As described above, the present invention provides for an apparatus and a method for encoding a video signal by selecting one among a plurality of models for estimating a sub-pixel motion vector.
In addition, the present invention allows a model to be adaptively selected according to characteristics of a video signal, thereby increasing compression efficiency.
Although an exemplary embodiments of the present invention have been shown and described, the present invention is not limited to the described embodiment. Instead, it would be appreciated by those skilled in the art that changes may be made to the embodiment without departing from the principles and spirit of the invention, the scope of which is defined by the claims and their equivalents.

Claims

1. An encoding method using model switching in motion estimation of a sub-pixel, the encoding method comprising:

obtaining a motion vector of a pixel existing on a block;

generating a plurality of motion estimation models using a value of the motion vector;

comparing estimation errors of the plurality of motion estimation models with one another; and

selecting one of the plurality of motion estimation models according to the comparing of the estimation errors and performing sub-pixel motion estimation using the selected motion estimation model.

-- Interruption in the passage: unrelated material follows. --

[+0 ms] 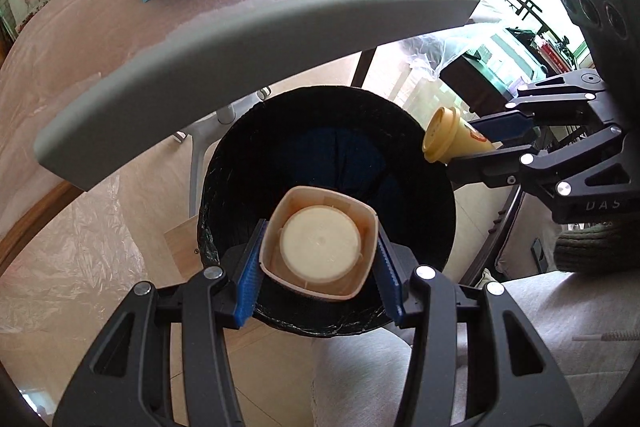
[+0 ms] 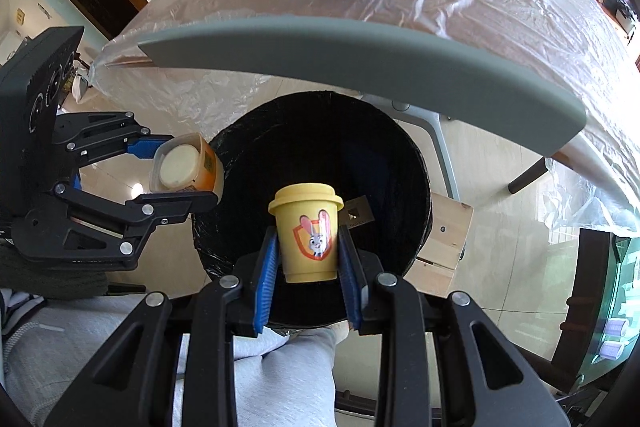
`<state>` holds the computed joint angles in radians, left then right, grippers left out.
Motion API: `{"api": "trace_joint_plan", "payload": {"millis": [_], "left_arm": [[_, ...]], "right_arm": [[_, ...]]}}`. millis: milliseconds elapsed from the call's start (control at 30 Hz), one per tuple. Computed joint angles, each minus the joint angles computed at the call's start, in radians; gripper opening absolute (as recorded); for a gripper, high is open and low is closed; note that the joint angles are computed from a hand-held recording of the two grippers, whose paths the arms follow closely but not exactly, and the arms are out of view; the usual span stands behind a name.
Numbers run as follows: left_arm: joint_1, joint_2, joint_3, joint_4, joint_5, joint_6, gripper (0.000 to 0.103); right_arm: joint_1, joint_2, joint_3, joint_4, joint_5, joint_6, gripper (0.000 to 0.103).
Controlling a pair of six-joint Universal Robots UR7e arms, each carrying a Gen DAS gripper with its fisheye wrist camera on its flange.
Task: Collect trash
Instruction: 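Carry the yellow cup and small tub in both tools over the black bin, then open both tools to drop the cup and tub into the bin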
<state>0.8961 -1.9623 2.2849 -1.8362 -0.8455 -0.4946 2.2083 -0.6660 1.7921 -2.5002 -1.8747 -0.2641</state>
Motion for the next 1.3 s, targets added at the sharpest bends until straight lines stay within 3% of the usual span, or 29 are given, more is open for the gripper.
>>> {"api": "trace_joint_plan", "payload": {"millis": [1300], "left_arm": [[0.074, 0.12, -0.015, -0.044, 0.026, 0.101, 0.05]], "right_arm": [[-0.007, 0.082, -0.041, 0.013, -0.084, -0.014, 0.029]]}}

2. The encoding method of claim 1, wherein the selected motion estimation model has a smallest estimation error among the plurality of motion estimation models.

3. The encoding method of claim 1, wherein the block is a macroblock or a subblock.

4. The encoding method of claim 1, wherein the plurality of motion estimation models comprise at least one of a linear (LIN) model and a quadratic (QUAD) model.

5. The encoding method of claim 1, wherein when the pixel is an integer pixel, the sub-pixel is a half pixel or a quarter pixel.

6. The encoding method of claim 1, wherein when the pixel is a half pixel, the sub-pixel is a quarter pixel.

7. An encoder using model switching in motion estimation of a sub-pixel, the encoder comprising:

a pixel calculator which obtains a motion vector of a pixel existing on a block;

a model calculator which generates a plurality of motion estimation models using a value of the motion vector obtained from the pixel calculator;

a model selector which compares estimation errors of the plurality of motion estimation models with one another, and selects one of the plurality of motion estimation models according to the comparison of the estimation errors; and

a motion estimator which performs sub-pixel motion estimation using the selected motion estimation model.

8. The encoder of claim 7, wherein the selected motion estimation model has a smallest estimation error among the plurality of motion estimation models.

9. The encoder of claim 7, wherein the block is a macroblock or a subblock.

10. The encoder of claim 7, wherein the plurality of motion estimation model comprise at least one of a linear (LIN) model and a quadratic (QUAD) model.

11. The encoder of claim 7, wherein when the pixel is an integer pixel, the sub-pixel is a half pixel or a quarter pixel.

12. The encoder of claim 7, wherein when the pixel is a half pixel, the sub-pixel is a quarter pixel.